In The Painted Word, Tom Wolfe summarizes critic Leo Steinberg's epochal
explication of what Johns had "accomplished."

"The new theory went as follows. Johns had chosen real subjects such
as flags and numbers and letters and targets that were flat by their very
nature. They were born to be flat, you might say. Thereby Johns was
achieving an amazing thing. He was bringing real subjects into Modern
painting but in a way that neither violated the law of Flatness nor
introduced "literary" content."

Trust me, if Raphael had felt like painting a flag, it would be a better
flag painting than any by Jasper Johns.

Finally, back to Picasso and Cezanne. How is it that Cezanne's paintings
from the last decade of his career are his most expensive today, and
Picasso's paintings from the first decade of his career are the most
expensive? Well, it was basically the same decade -- the first of the 20th
Century. That's when the Big Switch happened, so the most historically
important paintings from both Cezanne and Picasso come from almost the
same time.

What happened in the first decade of the 20th Century was that after 475
years, people were getting bored with perspective; and painters were
increasingly worried about photography. Pretty soon, those *******s would
have color film and then you could take pictures that looked like what Jan
van Eyck was doing in the 1430s in the Low Countries when he got
perspective from Italy and oil paint from Norway. And then who is going to
hire a painter?

This led to the happy ending of Cezanne's life. Cezanne could never quite
get the hang of perspective, which had been the basic barrier to entry for
professional painters since the 15th Century. All of his pictures just kind
of looked "off." Normally, people who tried their hand at painting but
couldn't master perspective gave up and did something else with their
lives. It's like a professional baseball player who can't hit a 90 mph
fastball or a singer who can't stay on key -- they're best advised to go
get a real job and most of them eventually do.
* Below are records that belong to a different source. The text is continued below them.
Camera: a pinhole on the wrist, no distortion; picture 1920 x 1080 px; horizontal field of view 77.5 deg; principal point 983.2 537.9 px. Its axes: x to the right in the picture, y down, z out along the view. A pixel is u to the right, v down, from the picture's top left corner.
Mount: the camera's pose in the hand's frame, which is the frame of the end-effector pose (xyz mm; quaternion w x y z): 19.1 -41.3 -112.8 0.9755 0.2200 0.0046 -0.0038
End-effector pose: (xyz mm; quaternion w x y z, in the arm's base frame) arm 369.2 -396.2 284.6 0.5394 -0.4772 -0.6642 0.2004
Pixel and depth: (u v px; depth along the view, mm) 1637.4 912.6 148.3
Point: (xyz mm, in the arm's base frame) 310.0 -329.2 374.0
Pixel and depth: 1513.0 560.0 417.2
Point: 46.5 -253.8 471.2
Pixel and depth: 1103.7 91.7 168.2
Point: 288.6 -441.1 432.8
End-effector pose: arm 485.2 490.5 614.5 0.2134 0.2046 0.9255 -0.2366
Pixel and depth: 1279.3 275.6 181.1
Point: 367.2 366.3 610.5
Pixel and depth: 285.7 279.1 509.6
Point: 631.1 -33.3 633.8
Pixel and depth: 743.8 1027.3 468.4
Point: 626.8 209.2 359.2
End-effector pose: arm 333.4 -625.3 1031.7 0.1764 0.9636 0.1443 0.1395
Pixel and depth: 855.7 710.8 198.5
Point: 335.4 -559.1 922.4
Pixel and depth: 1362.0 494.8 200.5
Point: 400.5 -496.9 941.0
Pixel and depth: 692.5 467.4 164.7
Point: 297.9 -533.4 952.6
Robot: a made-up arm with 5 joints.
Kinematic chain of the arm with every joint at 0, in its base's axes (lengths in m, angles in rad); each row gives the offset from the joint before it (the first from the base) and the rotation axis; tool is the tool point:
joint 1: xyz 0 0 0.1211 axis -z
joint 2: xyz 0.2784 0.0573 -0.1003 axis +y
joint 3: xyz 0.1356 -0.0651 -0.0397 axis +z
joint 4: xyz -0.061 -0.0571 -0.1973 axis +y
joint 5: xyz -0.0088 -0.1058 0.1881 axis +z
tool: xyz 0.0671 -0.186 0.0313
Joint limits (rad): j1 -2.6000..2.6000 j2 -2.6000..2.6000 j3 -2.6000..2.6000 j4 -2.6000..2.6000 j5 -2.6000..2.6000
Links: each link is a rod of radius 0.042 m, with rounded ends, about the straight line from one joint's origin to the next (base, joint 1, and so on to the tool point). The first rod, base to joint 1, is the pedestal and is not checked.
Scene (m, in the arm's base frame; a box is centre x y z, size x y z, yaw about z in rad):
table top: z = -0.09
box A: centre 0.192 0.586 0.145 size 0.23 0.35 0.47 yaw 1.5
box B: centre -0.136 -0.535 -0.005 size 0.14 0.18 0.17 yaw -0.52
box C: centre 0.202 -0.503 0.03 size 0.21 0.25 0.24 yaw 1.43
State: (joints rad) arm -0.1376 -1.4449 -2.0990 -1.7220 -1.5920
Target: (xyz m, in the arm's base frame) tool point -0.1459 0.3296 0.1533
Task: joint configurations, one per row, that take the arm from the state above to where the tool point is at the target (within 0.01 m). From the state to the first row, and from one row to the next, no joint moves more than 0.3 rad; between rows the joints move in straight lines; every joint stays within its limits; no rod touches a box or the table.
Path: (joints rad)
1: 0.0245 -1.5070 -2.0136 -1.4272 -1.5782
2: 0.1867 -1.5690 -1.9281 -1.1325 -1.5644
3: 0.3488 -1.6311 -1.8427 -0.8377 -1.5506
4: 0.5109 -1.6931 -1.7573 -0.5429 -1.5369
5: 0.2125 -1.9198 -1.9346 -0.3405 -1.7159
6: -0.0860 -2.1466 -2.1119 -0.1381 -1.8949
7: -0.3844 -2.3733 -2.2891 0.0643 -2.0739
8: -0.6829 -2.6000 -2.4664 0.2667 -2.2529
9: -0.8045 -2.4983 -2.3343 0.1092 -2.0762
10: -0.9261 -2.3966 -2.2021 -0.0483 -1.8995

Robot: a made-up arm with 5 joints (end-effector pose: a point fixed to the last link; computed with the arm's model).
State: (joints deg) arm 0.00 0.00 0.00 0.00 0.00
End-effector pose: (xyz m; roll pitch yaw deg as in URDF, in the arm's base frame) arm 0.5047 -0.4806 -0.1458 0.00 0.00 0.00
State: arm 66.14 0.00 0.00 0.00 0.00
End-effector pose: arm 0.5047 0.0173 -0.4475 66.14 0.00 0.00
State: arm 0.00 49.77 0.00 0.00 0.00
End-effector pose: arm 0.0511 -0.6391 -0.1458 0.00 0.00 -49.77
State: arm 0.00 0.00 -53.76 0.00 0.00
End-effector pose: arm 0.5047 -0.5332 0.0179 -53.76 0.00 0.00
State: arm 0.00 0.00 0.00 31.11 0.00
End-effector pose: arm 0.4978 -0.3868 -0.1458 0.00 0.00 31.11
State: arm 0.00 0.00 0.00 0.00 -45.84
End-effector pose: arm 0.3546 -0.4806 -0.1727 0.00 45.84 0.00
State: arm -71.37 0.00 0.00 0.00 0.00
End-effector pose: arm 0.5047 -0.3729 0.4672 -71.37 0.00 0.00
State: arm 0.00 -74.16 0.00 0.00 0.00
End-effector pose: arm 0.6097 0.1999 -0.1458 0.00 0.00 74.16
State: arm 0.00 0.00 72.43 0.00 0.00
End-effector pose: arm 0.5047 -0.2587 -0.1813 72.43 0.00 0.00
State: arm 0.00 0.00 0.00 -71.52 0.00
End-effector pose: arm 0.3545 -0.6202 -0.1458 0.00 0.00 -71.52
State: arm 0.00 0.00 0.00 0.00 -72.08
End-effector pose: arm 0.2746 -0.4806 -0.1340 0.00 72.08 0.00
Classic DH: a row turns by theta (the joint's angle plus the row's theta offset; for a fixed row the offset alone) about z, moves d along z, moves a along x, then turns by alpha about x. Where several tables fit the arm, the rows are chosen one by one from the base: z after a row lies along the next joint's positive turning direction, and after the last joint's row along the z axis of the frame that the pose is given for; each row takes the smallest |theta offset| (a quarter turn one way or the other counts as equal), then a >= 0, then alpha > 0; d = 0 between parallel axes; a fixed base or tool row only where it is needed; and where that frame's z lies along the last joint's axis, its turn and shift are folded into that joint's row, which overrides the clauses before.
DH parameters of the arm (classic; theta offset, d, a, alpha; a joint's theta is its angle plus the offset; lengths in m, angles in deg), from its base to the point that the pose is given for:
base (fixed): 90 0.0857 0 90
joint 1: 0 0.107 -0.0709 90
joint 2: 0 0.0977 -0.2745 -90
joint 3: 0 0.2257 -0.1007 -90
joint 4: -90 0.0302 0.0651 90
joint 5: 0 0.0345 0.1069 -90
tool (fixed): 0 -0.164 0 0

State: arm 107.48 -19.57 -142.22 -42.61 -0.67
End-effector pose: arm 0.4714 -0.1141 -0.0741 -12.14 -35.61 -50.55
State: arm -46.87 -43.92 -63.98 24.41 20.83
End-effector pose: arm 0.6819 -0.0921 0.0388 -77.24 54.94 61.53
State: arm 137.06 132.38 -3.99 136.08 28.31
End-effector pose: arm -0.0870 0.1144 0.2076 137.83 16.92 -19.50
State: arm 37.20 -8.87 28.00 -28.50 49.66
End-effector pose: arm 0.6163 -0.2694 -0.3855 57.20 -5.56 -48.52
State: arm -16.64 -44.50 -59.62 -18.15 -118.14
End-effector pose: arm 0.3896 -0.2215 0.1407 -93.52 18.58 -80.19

But Cezanne was a dogged sort, who really loved painting, even if he
wasn't very good at it. So, he kept at it and at it, and he actually got
better at the other stuff, like color.

Eventually, though, people in the art business, like young Picasso,
decided "Who cares about perspective anymore? It's been done." And they
looked around for a role model to give some credence, some sense of
historical development to this new fashion, and, there was poor old
Cezanne, still hard at it. And, you know, if you kind of squinted and
ignored the fact that his paintings looked out-of-kilter, they were pretty
good! And, in fact, since paintings had been in-kilter since Masaccio, but
now the damn photographers were just pressing a button and making
in-kilter pictures, you could argue that Cezanne's out-of-kilterness made
his poor old paintings not just good, but great! (That was the point, of
course -- the art world wanted paintings that you wouldn't get unless
you'd heard the theory already. Everything else could be left to
photography.)

So, what does Cezanne have to do with math students? Maybe if some kid
just doesn't have the knack for the Quadratic Formula, he should just keep
plugging away until the Quadratic Formula goes out of fashion!"